> **Records supplied**
• • • • •
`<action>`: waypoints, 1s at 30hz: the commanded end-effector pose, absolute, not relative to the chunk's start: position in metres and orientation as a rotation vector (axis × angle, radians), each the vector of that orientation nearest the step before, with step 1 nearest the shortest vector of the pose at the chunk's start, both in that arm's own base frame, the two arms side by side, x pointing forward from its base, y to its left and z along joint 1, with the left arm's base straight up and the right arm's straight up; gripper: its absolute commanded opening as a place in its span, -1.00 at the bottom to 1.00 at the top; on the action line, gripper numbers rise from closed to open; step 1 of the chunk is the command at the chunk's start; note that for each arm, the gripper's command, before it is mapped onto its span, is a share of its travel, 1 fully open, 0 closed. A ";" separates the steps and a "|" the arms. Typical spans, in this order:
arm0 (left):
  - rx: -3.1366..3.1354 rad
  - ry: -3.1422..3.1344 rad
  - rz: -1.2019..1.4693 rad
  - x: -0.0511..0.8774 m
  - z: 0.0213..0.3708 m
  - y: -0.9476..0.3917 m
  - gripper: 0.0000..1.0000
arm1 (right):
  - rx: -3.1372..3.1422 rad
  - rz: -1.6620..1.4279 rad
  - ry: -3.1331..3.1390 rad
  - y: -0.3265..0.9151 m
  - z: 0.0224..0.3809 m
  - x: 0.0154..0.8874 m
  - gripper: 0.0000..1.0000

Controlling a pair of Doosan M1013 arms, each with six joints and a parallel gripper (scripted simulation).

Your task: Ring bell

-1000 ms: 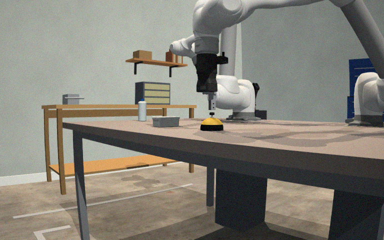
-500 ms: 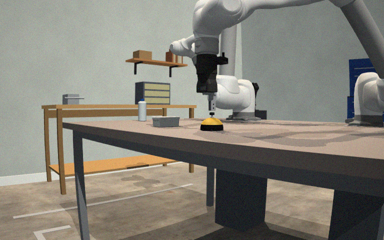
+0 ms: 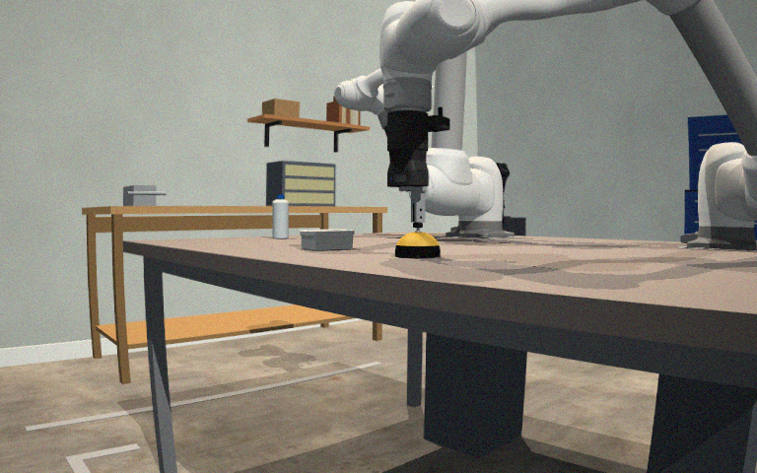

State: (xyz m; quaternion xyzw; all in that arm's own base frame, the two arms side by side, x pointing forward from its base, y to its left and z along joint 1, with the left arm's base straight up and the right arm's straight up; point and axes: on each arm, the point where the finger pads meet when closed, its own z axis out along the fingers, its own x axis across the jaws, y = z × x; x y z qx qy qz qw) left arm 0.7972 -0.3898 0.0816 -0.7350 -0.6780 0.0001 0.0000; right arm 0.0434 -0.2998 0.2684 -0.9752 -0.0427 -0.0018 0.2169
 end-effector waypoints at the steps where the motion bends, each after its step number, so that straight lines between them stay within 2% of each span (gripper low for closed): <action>1: -2.311 -2.131 -0.001 0.798 0.083 -0.390 -0.65 | -2.703 -0.006 -0.118 -0.300 0.269 0.044 1.00; 30: -2.310 -2.131 -0.001 0.798 0.081 -0.390 -0.65 | -2.703 -0.006 -0.118 -0.300 0.269 0.044 1.00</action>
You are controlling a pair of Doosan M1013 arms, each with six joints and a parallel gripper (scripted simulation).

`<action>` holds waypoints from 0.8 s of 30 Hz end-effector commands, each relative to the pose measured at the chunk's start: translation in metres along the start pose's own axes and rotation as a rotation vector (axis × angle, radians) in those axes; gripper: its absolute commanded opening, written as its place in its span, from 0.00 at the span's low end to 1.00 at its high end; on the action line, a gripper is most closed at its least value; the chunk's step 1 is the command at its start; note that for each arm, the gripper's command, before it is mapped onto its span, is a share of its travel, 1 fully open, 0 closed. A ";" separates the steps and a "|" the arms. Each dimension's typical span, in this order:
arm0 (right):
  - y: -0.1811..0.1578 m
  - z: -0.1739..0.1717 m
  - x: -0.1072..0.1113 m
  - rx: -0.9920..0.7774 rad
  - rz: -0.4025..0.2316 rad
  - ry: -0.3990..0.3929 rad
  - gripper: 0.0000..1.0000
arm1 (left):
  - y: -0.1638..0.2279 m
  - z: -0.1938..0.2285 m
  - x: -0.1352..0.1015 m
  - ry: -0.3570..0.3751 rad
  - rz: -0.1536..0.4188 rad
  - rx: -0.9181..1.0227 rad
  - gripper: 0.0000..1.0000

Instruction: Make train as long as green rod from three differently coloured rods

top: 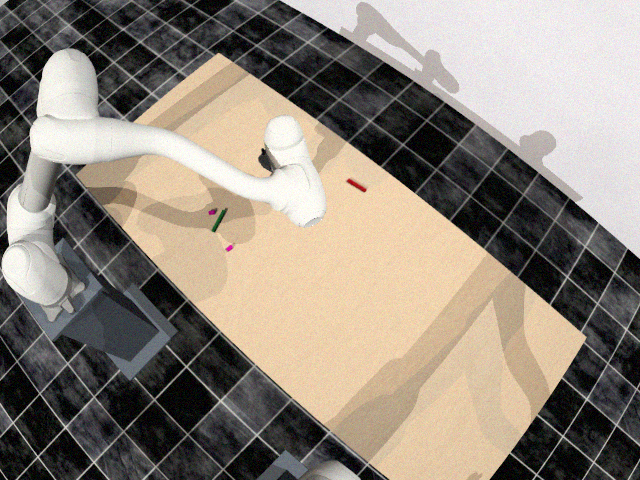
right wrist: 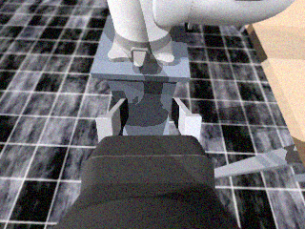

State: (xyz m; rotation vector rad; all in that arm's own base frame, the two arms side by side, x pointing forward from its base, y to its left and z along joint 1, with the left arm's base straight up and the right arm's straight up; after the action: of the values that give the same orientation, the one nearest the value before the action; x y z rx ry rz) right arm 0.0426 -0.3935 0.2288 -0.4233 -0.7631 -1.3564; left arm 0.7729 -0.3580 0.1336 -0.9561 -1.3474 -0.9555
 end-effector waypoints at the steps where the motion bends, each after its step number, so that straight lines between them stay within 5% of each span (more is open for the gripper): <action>1: 0.001 0.001 0.000 0.001 -0.009 -0.008 1.00 | 0.002 0.001 -0.001 -0.006 -0.005 0.007 0.24; 24: 0.001 0.001 0.000 0.001 -0.009 -0.008 1.00 | 0.004 0.004 0.000 -0.006 -0.005 0.010 0.24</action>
State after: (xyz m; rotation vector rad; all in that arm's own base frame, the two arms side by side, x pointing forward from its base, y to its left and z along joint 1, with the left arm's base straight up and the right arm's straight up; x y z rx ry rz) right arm 0.0426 -0.3935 0.2288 -0.4233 -0.7631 -1.3564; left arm 0.7736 -0.3561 0.1333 -0.9543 -1.3480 -0.9536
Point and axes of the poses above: on each arm, the point where the finger pads meet when closed, its own x axis back along the fingers, its own y axis across the jaws, z = x × y, the point moved 10 cm from there along x, back along the fingers, and after that the axes turned 10 degrees about x, right-handed, at the moved point
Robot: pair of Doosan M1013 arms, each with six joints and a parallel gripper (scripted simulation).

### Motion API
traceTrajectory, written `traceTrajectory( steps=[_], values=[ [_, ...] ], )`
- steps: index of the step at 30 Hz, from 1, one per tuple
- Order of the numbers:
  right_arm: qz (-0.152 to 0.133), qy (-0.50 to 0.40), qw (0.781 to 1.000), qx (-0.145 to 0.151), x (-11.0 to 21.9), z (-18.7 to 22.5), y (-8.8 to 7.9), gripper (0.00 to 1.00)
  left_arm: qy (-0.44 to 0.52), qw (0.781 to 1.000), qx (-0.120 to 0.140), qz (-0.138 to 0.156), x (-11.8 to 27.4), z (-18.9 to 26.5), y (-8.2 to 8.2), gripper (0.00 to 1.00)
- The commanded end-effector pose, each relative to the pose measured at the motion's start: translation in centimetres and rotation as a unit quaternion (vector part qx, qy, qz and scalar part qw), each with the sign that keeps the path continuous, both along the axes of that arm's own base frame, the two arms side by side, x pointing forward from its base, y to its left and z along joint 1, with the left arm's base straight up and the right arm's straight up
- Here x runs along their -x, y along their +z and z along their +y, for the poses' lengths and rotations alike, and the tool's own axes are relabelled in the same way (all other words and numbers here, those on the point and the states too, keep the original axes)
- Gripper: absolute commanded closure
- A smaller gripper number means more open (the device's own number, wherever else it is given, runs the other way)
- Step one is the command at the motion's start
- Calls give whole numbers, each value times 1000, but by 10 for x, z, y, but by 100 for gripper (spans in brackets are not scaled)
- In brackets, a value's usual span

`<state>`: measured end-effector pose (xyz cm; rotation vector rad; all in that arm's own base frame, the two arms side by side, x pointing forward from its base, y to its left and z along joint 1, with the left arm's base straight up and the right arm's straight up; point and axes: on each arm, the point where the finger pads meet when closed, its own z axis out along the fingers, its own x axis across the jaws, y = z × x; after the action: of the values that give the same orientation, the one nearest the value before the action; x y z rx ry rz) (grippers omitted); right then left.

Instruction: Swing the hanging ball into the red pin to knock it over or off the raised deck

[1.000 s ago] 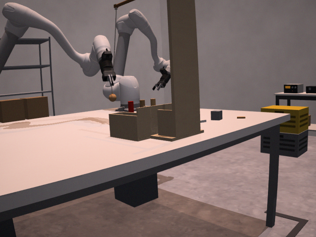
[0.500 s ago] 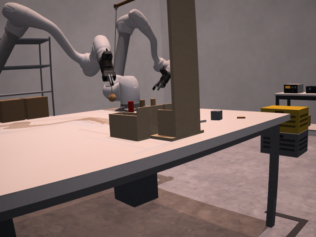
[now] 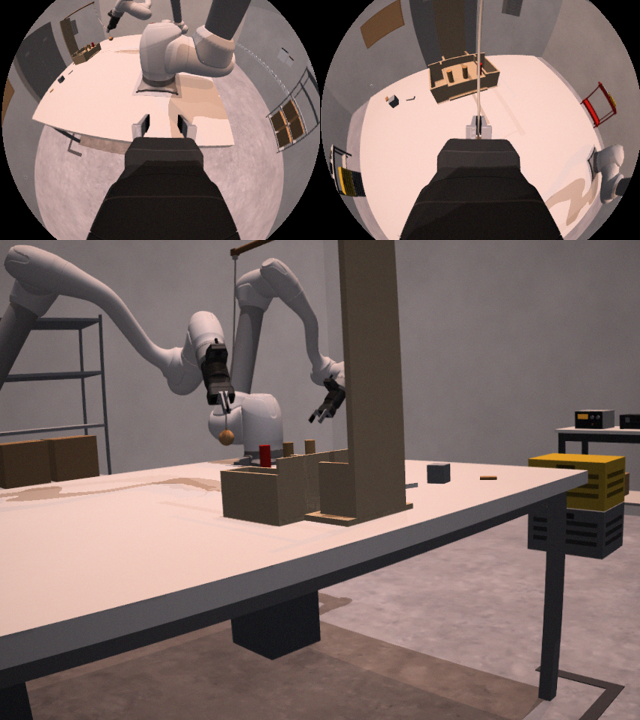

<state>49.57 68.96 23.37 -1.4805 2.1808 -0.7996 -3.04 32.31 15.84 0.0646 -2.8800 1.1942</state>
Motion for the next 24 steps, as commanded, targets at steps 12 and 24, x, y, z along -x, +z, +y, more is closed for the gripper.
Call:
traceTrajectory(
  steps=[12,24],
  values=[
    [0,0,1000,-1,0,0,1,0,0,1000,0,0,0,0,0,0],
    [0,0,1000,-1,12,5,26,0,0,1000,0,0,0,0,0,0]
  ],
)
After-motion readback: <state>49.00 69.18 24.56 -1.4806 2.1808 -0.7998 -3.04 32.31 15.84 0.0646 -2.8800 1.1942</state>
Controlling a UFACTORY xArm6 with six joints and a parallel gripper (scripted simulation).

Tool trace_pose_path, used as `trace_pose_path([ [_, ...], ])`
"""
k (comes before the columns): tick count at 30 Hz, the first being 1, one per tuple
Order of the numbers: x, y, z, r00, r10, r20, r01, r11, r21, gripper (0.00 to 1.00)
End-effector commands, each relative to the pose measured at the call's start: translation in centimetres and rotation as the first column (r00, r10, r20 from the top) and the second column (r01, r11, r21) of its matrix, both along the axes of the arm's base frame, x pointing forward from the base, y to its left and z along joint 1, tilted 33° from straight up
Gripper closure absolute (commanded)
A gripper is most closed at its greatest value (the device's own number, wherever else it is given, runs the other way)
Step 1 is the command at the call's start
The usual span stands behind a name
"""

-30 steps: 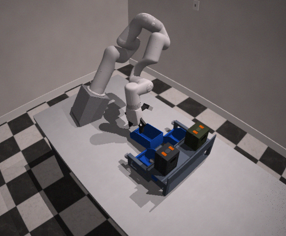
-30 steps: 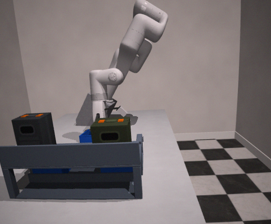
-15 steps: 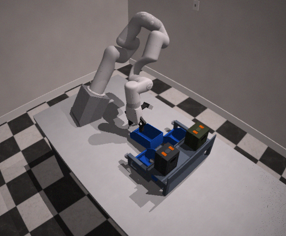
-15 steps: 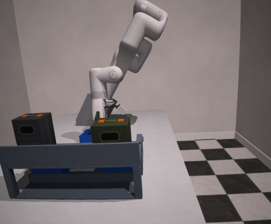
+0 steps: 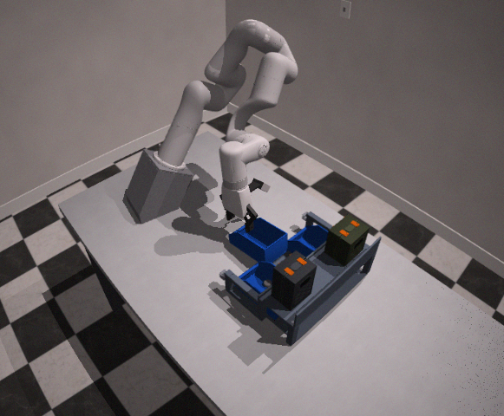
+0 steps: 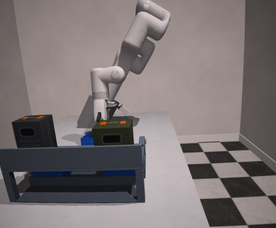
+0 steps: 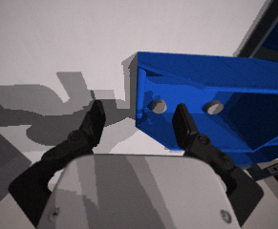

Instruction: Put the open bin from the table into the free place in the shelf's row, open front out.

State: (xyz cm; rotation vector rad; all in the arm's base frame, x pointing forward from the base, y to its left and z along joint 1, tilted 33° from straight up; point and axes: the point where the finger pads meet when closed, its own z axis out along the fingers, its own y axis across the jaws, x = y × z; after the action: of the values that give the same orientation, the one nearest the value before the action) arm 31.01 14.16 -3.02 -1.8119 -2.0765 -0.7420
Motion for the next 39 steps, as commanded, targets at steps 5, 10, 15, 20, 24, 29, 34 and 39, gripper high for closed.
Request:
trace_pose_path([
  [5, 0.07, -0.03, 0.07, 1.000, -0.001, 0.001, 0.001, 1.000, 0.000, 0.00],
  [10, 0.08, -0.14, 0.24, 1.000, -0.001, 0.001, 0.001, 1.000, 0.000, 0.00],
  [15, 0.08, -0.17, 0.29, 1.000, -0.001, 0.001, 0.001, 1.000, 0.000, 0.00],
  [20, 0.08, -0.17, 0.29, 1.000, -0.001, 0.001, 0.001, 1.000, 0.000, 0.00],
  [24, 0.11, -0.06, 0.12, 1.000, -0.001, 0.001, 0.001, 1.000, 0.000, 0.00],
  [29, 0.22, 0.38, -0.54, 1.000, -0.001, 0.001, 0.001, 1.000, 0.000, 0.00],
  [34, 0.22, 0.38, -0.54, 1.000, -0.001, 0.001, 0.001, 1.000, 0.000, 0.00],
  [39, 0.22, 0.38, -0.54, 1.000, -0.001, 0.001, 0.001, 1.000, 0.000, 0.00],
])
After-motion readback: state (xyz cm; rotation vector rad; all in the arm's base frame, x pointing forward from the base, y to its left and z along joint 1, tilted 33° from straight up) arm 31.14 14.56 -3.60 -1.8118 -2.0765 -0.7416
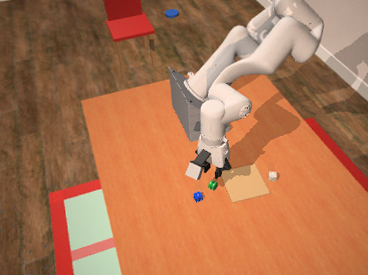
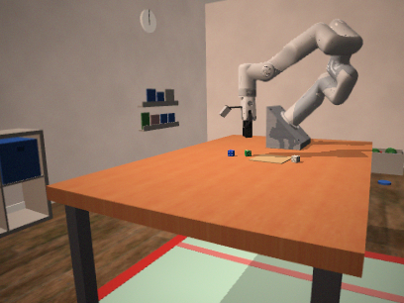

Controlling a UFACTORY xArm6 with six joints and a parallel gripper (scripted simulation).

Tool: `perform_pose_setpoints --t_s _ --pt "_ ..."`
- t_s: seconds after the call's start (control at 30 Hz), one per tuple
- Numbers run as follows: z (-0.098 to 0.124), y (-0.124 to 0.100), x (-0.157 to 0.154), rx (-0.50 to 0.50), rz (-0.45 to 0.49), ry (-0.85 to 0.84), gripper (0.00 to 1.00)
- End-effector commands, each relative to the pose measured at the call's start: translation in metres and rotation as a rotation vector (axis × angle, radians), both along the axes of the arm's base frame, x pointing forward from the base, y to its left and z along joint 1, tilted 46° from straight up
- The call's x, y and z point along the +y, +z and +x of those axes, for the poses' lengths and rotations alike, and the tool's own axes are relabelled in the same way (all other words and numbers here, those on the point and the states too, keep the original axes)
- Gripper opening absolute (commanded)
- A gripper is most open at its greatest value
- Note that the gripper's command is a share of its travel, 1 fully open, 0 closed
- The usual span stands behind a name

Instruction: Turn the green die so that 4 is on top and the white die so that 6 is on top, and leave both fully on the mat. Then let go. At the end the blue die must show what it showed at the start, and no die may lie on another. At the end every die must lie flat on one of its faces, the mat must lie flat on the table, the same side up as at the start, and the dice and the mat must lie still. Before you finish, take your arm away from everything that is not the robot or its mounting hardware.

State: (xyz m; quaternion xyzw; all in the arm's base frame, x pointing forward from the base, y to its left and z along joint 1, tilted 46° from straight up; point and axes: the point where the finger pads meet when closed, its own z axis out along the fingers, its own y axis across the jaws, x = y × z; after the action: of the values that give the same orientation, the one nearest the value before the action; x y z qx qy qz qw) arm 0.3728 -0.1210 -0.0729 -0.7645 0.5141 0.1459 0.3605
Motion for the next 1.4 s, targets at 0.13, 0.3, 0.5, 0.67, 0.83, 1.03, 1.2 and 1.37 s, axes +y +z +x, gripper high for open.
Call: perform_pose_setpoints --t_s 0.13,0.3,0.5,0.67,0.83,1.03,1.2,1.37 --pt "0.001 -0.001 0.0 -0.009 -0.003 0.004 0.42" --pt "0.002 -0.003 0.002 -0.017 -0.005 0.012 0.42" --pt "0.002 -0.007 0.006 -0.017 -0.005 0.012 0.42" --pt "0.004 -0.014 0.013 -0.017 -0.005 0.012 0.42" --pt "0.005 -0.02 0.019 -0.017 -0.005 0.012 0.42" --pt "0.006 -0.025 0.024 -0.017 -0.005 0.012 0.42" --pt "0.007 -0.03 0.029 -0.017 -0.005 0.012 0.42" --pt "0.007 -0.034 0.033 -0.017 -0.005 0.012 0.42"
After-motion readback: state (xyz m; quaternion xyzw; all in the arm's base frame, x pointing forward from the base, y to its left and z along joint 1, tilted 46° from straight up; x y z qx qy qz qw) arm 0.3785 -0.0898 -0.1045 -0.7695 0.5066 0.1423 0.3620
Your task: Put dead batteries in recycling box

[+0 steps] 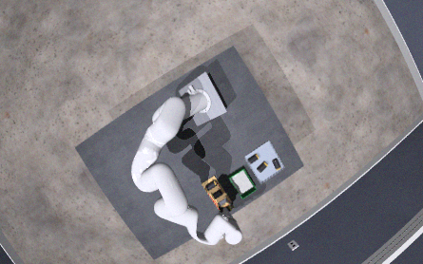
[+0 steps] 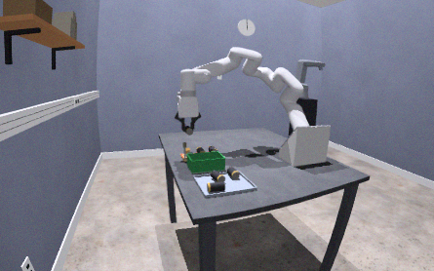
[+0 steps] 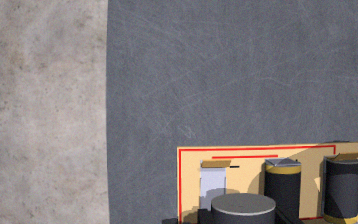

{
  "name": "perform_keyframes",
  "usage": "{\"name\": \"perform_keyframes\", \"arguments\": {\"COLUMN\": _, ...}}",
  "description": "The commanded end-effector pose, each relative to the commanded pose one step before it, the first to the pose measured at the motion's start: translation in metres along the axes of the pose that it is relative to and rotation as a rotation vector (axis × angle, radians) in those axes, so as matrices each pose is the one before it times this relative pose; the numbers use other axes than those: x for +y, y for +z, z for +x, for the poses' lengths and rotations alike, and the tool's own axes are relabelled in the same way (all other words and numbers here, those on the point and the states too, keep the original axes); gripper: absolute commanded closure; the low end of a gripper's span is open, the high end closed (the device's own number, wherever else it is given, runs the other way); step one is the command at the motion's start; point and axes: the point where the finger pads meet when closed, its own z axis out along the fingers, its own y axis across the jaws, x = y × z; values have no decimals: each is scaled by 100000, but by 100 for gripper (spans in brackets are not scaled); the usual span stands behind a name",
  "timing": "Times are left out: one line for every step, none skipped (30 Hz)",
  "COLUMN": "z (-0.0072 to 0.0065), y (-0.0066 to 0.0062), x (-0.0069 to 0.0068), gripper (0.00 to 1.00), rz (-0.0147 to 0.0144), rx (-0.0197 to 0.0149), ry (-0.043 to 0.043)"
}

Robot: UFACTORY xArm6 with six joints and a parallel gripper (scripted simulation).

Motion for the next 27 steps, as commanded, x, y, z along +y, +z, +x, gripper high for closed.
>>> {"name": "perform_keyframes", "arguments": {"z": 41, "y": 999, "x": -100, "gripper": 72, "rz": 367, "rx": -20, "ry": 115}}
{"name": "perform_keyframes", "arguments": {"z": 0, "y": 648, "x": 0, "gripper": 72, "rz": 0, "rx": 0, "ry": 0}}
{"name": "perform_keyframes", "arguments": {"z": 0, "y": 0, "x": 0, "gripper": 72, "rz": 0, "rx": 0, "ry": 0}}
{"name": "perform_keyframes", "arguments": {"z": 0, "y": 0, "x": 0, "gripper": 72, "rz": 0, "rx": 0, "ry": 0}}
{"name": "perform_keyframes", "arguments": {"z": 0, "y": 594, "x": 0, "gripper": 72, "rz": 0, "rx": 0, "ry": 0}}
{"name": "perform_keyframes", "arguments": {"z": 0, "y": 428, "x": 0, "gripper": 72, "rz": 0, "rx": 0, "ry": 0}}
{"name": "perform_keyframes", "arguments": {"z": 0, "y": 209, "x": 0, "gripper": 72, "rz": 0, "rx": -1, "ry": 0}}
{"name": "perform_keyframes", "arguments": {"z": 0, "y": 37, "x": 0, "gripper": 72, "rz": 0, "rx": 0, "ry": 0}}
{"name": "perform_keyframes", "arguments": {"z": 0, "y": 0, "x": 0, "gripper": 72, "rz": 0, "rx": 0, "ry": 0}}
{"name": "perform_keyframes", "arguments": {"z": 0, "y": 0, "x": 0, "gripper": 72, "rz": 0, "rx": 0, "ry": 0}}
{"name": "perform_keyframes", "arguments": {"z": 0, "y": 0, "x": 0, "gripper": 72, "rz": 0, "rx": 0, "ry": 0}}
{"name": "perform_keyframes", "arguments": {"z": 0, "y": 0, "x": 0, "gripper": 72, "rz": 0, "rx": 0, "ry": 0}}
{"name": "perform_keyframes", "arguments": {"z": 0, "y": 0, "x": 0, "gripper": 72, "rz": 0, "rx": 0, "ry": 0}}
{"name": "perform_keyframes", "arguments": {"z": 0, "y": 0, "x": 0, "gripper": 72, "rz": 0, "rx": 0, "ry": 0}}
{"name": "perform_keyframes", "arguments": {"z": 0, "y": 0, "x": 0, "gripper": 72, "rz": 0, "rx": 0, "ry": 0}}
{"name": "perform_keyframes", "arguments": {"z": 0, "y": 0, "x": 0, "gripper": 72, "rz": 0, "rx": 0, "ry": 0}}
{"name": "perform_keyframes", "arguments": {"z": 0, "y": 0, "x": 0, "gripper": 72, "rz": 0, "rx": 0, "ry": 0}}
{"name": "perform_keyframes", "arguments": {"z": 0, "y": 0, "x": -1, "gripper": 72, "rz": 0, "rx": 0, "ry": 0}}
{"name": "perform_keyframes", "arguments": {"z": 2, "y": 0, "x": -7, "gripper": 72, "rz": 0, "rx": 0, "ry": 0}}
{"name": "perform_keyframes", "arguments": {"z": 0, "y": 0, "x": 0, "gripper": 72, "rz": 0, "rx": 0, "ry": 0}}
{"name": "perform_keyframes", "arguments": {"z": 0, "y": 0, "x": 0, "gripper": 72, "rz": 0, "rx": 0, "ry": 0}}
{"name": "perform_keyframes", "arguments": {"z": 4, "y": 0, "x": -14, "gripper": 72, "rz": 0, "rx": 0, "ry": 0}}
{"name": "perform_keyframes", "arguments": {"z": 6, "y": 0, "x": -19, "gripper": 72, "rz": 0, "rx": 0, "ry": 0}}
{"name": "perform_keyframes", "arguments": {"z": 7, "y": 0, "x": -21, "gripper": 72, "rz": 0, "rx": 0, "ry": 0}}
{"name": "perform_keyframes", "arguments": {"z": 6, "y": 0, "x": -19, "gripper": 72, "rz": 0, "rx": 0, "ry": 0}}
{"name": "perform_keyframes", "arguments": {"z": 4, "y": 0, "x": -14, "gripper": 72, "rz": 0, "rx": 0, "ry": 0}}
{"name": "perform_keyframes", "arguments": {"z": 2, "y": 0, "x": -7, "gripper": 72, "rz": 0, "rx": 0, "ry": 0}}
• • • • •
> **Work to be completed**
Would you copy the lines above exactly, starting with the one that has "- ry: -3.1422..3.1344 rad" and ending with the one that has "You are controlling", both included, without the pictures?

> **Exercise answer**
  - ry: -3.1422..3.1344 rad
  - rz: -1.2019..1.4693 rad
  - x: -0.0511..0.8774 m
  - z: 0.0213..0.3708 m
  - y: -0.9476..0.3917 m
  - gripper: 0.0000..1.0000
arm1 (right):
  - rx: -3.1372..3.1422 rad
  - rz: -1.6620..1.4279 rad
  - ry: -3.1331..3.1390 rad
  - y: -0.3265..0.9151 m
  - z: 0.0224..0.3809 m
  - x: 0.0154..0.8874 m
  - gripper: 0.0000..1.0000

Controlling a pair of Doosan M1013 arms, each with six joints and a parallel gripper (scripted simulation).

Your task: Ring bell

-1000 ms: 
-500 ms: 
+0 ms: 

State: (xyz m; quaternion xyzw; all in that arm's own base frame, the two arms side by side, x pointing forward from its base, y to its left and z along joint 1, with the left arm's base straight up and the right arm's straight up; point and axes: on each arm, the point where the finger pads meet when closed, its own z axis out along the fingers, its own x axis across the jaws, y = z × x; x y z qx qy qz qw) left arm 0.7972 -0.3898 0.0816 -0.7350 -0.6780 0.0001 0.0000; right arm 0.0434 -0.2998 0.2684 -0.9752 -0.0427 -0.0018 0.2169
 end-effector waypoints at the steps where the motion bends, each after its step number, so that straight lines between them stay within 2% of each span (gripper low for closed): <action>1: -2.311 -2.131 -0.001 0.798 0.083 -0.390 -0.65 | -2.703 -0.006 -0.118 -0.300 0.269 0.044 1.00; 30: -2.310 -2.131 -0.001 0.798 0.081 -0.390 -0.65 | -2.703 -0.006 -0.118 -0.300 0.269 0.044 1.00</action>
You are controlling a pair of Doosan M1013 arms, each with six joints and a parallel gripper (scripted simulation).

No additional output is required for this exercise.